*** DATA UNDER STUDY ***

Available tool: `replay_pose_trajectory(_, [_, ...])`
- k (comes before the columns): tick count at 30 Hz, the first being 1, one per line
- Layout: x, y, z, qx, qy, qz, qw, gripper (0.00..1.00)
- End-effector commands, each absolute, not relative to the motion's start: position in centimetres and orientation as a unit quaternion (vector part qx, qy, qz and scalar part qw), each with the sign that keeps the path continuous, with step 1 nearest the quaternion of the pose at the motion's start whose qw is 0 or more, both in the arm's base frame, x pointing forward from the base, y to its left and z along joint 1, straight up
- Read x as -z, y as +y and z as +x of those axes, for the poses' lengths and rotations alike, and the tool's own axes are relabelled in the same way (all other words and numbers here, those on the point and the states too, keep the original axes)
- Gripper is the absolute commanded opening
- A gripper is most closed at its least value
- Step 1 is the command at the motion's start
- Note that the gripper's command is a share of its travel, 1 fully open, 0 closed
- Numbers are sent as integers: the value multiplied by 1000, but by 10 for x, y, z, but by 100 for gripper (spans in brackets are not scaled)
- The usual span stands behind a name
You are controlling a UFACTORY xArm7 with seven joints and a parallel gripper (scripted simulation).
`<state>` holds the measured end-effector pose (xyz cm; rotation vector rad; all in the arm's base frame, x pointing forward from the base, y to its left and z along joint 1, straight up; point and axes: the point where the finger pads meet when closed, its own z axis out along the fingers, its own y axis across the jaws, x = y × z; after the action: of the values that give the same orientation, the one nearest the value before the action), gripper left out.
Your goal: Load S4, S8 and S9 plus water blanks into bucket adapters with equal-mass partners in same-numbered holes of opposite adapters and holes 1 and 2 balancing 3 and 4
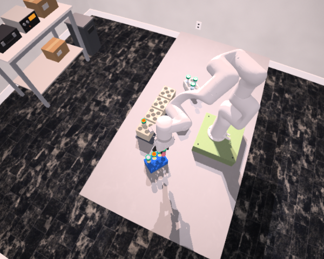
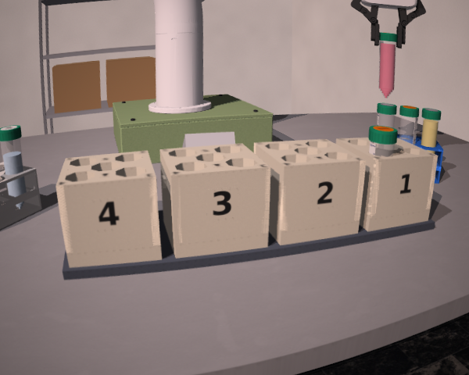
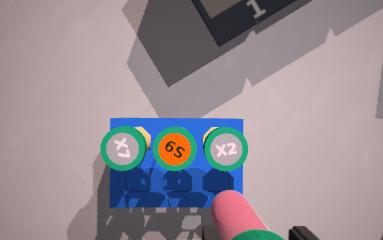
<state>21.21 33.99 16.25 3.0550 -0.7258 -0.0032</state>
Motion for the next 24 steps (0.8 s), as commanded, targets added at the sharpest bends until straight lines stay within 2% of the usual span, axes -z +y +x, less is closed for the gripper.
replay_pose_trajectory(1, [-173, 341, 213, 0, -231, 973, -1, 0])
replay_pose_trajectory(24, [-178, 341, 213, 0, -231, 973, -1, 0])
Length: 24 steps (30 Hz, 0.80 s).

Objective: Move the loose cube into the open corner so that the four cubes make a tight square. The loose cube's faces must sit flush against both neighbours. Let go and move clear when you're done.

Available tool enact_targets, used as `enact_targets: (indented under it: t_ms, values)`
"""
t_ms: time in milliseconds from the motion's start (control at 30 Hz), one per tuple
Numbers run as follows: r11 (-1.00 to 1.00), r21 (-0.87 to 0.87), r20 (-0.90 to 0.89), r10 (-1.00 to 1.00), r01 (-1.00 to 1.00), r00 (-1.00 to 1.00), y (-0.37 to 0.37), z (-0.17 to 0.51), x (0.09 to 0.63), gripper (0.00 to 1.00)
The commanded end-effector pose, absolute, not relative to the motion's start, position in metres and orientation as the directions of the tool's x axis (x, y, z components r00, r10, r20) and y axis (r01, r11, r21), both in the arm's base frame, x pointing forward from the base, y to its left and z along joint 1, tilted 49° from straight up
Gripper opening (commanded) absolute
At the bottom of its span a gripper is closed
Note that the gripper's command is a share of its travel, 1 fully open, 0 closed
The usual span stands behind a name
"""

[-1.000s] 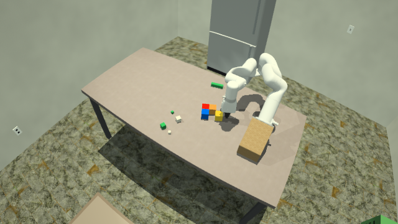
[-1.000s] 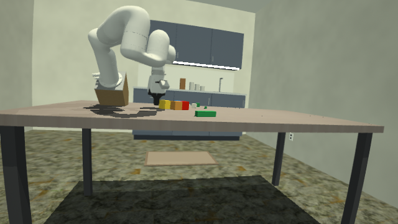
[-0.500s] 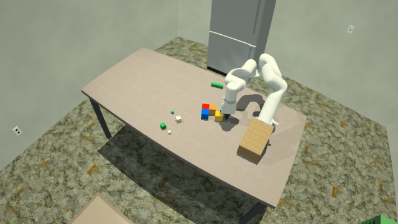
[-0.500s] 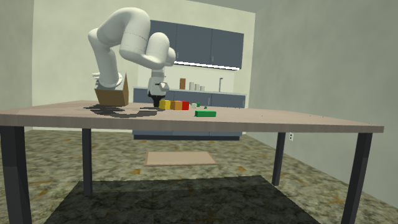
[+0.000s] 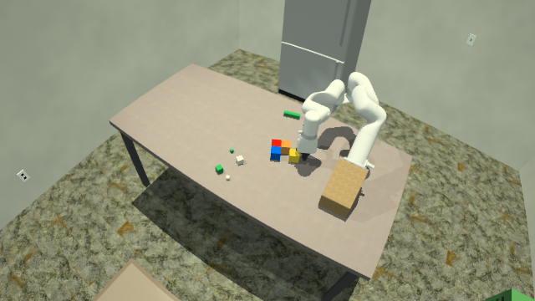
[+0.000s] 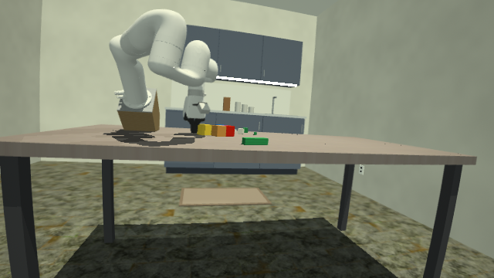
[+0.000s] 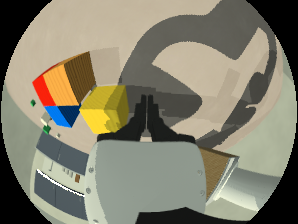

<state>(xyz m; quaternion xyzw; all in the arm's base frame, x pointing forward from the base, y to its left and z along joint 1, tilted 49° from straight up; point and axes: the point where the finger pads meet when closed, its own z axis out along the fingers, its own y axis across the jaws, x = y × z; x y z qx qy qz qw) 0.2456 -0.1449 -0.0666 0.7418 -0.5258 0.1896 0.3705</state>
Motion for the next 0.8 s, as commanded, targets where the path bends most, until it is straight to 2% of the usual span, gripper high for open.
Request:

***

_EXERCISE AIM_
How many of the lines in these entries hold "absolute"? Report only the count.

_RESULT FOR THIS TASK_
4